Robust detection of abnormal addresses or illicit activity depends on high-dimensional feature engineering. Moment-based time features, network statistics, and local subgraph topology improve classifier performance in address type prediction—LightGBM yields Micro-F1 scores up to 87% (Lin et al., 2019) and XGBoost up to 97.13% (Xiang et al., 2022).

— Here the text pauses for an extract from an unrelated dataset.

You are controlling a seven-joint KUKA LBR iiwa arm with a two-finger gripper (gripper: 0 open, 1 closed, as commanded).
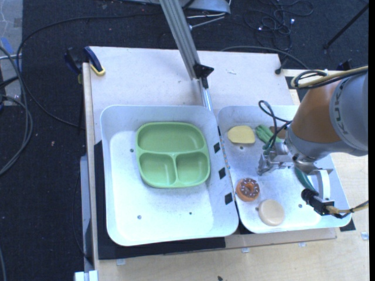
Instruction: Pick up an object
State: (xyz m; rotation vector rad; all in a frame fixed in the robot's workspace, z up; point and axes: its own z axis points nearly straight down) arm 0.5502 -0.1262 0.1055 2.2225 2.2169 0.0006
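The gripper hangs low in the right bin, apparently carrying nothing; whether it is spread or closed, I cannot tell. The donut lies just below-left. A descent here risks striking bare floor or nudging the donut aside.

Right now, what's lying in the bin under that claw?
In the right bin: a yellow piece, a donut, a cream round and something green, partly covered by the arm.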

Graph-based fraud analysis using the Elliptic++ dataset (Elmougy et al., 2023) constructs four interlinked graph types: transaction-to-transaction, address-to-address, address-transaction, and user entity graphs. Random Forests with ensemble refinement yield precision near 99% for transactions and over 92% for address-level actor detection. Temporal splitting of data ensures generalization; feature importance analysis and subgraph visualization support explainable anti-money laundering and anomaly investigations.

6. Scalability, Fee Estimation, and Protocol Features

Transaction size estimation libraries, notably libtxsize (Hofmann, 2021), analytically model the byte, vbyte, and weight requirements for all input/output/witness types, supporting legacy, SegWit, and anticipated Taproot formats. Empirical validation demonstrates close alignment between modeled and observed sizes, and formulas such as $W_\text{size} = 72.5m + 34n + 6$ (for multisig SegWit) or 66 bytes for Taproot key-path provide inputs for block simulation models.

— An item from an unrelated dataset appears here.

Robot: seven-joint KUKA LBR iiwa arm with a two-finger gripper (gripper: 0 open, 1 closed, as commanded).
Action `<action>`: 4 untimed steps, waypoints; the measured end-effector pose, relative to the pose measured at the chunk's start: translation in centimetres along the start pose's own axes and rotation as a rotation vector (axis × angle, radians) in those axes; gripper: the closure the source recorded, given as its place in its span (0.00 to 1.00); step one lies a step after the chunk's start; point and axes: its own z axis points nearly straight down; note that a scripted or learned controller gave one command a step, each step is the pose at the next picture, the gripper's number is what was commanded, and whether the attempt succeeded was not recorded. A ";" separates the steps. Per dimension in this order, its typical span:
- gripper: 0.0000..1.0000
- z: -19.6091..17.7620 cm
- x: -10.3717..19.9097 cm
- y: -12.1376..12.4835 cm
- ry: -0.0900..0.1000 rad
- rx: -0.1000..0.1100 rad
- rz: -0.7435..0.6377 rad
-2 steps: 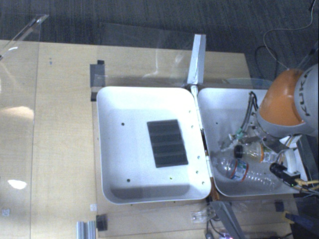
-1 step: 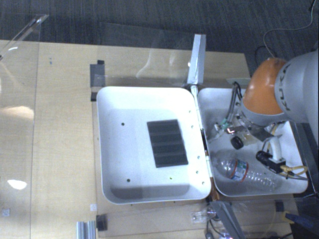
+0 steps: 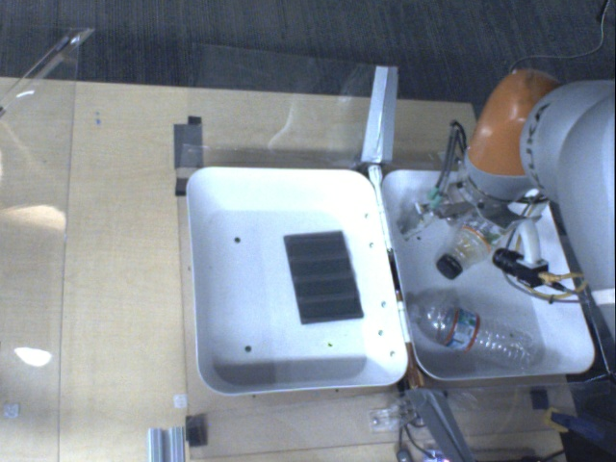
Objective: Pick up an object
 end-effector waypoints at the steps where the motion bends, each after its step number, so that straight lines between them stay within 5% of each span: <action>1: 0.00 -0.2 -3.6 -6.1 -0.002 0.000 0.007; 2: 0.00 -0.3 -2.0 -10.0 -0.003 -0.005 -0.135; 3: 0.00 -0.3 2.4 -9.1 -0.002 -0.005 -0.102; 4: 0.00 -0.1 1.2 -4.0 -0.001 -0.002 0.038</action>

Block size, transaction count, and average fee per transaction are variable over time, with clear weekday/weekend effects and sensitivity to mempool congestion (Gebraselase et al., 2021). While ARIMA/NARX models can predict aggregate block properties with low MAE/RMSE, confirmation times and inter-block generation intervals follow exponential (memoryless) distributions, limiting predictive power. Miner classification is feasible for unique pools (e.g., F2Pool) via boosted decision trees.

7. Comparative Data Models and Systemic Security

Bitcoin’s public permissionless model distinguishes itself from private permissioned ledgers by enabling unrestricted read-write access, cryptographic and economic consensus, and native auditability (McGinn et al., 2018). The open data architecture underpins coordinated community defenses against DoS and transaction-spam anomalies—atypical structures (worm signatures, high out-degree/in-degree nodes) are detected via graph-based anomaly metrics.

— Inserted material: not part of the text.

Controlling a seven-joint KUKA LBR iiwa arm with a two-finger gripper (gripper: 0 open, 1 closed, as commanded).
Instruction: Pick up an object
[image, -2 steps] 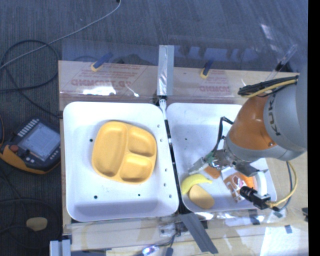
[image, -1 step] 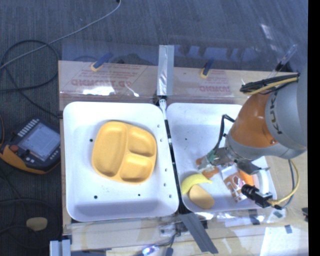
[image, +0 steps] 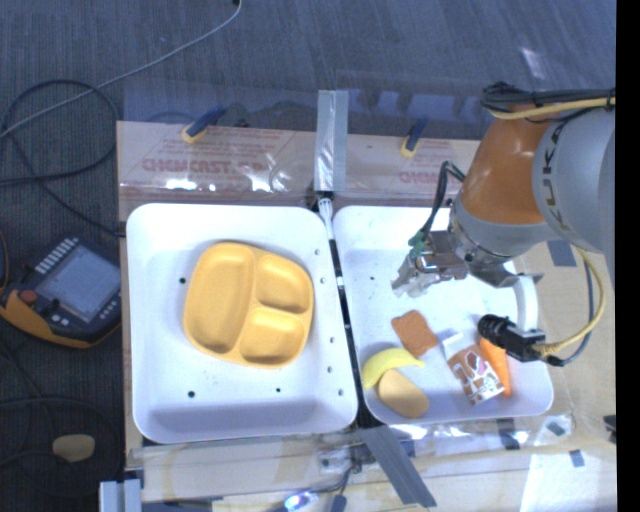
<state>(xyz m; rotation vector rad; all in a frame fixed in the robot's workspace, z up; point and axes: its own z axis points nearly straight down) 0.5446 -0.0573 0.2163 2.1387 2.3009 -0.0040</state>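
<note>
Camera view is looking down on the right bin, where the things to pick from are lying bunched in its lower half: a flat orange-brown slice near the middle of the bin floor, a yellow banana just below and to the left of it, a rounded yellow-orange piece touching the banana's lower side, and, toward the lower right corner, a small carton lying tilted with an orange carrot resting against its right side. The gripper is hanging over the upper middle of this bin, above and a little left of the slice and apart from it; its pale fingers are pointing down and to the left, nothing is showing between them, and how wide they are standing I cannot tell from this angle. The grey arm with its orange band is reaching in from the upper right of the frame, and a black and yellow cable is looping from it down over the bin's right rim. The left bin is holding a yellow divided tray lying flat near its centre. At the far left of the frame a handheld controller is sitting on the dark carpet, with black cables running around it.
</note>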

Scaling remains inherently challenging: every participant must validate global transactions and block size limits cap raw throughput. Permissioned chains can optimize performance and confidentiality at the expense of analytical transparency and forensic capability.

Conclusion

Between 2020 and 2024, Bitcoin transaction data exhibits:

Persistent centralization and log-normal wealth distributions with heterogeneous behavioral regimes.
Stable, mature network metrics alongside heavy-tailed degree distributions and core-periphery structural patterns.
Reproducible, open datasets and high-fidelity graph models enabling forensic, econometric, and scalability analyses.
Enduring trade-offs between transparency, scalability, and confidentiality in system design.

These findings drive ongoing research in blockchain analytics, institutional adoption, forensic investigation, and the long-term sustainability and decentralization of the Bitcoin ecosystem.